◆ RECORDS TO PROCESS:
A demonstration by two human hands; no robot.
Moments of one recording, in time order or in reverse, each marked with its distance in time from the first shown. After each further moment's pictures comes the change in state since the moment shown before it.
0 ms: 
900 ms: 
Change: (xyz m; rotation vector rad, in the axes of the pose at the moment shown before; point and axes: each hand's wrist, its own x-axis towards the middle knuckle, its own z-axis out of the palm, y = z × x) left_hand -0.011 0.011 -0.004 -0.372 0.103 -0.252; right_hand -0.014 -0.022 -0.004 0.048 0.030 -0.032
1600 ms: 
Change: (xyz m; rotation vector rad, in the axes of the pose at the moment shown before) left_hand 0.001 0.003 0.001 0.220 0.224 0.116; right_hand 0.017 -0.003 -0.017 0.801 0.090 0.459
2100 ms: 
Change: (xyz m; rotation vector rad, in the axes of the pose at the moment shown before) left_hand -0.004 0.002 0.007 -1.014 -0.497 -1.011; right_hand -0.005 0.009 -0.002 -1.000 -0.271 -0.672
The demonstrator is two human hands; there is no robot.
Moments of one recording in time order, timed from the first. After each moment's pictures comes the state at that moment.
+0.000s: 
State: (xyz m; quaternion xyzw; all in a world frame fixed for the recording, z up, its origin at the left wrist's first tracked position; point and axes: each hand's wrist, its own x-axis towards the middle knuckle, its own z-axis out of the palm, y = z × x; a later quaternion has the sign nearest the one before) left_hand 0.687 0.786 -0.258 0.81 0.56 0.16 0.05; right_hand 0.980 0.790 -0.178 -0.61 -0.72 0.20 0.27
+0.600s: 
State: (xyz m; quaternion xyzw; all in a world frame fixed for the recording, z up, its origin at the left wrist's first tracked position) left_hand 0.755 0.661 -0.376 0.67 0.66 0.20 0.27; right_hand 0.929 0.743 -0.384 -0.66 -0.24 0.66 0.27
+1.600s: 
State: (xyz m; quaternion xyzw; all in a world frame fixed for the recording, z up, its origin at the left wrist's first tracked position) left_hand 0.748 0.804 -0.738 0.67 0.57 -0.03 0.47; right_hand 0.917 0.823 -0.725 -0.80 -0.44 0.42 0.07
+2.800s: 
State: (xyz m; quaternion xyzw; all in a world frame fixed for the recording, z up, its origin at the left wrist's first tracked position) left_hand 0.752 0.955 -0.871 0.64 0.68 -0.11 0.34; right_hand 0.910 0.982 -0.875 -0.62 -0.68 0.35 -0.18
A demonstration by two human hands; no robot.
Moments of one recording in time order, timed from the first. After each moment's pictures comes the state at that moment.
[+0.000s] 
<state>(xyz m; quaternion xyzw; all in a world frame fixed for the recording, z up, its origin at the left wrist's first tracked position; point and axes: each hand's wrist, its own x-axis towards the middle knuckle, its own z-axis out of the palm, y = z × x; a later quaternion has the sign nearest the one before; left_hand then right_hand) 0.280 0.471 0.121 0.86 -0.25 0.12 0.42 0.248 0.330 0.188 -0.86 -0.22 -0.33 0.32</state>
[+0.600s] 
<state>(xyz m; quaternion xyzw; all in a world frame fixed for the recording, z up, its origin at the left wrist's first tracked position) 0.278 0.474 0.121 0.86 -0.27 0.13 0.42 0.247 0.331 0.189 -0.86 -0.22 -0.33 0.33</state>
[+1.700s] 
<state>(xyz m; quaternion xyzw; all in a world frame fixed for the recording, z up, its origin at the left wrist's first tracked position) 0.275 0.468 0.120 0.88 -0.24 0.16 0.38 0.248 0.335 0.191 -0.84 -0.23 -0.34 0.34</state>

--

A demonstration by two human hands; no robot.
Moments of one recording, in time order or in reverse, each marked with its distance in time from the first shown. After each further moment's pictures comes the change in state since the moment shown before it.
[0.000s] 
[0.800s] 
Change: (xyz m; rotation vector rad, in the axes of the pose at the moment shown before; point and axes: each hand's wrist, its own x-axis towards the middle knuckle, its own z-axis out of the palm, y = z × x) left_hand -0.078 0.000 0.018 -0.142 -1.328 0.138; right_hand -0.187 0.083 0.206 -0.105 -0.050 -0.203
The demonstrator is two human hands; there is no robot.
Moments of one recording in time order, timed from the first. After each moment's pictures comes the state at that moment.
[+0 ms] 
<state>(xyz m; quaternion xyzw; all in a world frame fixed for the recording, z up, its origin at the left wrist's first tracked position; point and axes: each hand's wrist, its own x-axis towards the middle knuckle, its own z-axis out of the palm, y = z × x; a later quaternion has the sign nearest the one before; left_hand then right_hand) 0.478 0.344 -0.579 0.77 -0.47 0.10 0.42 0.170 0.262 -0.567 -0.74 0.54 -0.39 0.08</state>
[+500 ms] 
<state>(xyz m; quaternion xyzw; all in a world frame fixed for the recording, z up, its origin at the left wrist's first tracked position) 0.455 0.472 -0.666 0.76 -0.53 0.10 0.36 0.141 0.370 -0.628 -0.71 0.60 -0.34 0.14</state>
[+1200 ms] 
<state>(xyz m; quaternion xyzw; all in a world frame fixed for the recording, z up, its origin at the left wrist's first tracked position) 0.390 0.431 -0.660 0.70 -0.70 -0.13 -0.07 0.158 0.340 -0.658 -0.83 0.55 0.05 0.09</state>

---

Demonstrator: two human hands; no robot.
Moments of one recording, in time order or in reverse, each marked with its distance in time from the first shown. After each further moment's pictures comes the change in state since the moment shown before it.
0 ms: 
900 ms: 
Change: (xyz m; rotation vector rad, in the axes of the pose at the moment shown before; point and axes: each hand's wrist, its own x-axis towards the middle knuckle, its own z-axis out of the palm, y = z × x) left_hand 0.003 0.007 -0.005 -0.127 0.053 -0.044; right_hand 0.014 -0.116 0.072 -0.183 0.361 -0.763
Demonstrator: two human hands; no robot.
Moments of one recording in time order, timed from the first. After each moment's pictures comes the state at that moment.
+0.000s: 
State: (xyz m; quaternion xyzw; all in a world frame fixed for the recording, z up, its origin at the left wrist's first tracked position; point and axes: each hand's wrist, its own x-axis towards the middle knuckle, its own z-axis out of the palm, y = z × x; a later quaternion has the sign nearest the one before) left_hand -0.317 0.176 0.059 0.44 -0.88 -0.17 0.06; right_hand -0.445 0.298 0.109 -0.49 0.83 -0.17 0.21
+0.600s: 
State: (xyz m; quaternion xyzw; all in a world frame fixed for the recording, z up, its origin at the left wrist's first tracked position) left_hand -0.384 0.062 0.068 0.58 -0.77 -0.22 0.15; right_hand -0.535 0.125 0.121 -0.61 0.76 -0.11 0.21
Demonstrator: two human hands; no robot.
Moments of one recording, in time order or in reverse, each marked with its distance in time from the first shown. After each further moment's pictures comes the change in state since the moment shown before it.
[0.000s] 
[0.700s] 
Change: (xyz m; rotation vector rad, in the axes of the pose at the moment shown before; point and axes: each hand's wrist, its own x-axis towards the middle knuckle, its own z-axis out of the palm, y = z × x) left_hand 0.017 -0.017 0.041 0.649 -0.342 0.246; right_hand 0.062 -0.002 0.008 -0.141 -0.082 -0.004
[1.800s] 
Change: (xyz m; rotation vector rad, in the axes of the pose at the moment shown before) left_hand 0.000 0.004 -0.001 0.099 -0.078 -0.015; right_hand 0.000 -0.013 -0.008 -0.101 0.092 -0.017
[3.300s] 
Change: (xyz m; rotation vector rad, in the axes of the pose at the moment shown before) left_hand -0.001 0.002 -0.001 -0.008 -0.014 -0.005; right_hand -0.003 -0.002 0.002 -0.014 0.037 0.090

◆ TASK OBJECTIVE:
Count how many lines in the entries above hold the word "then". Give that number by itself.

◆ COMPLETED EXERCISE:
2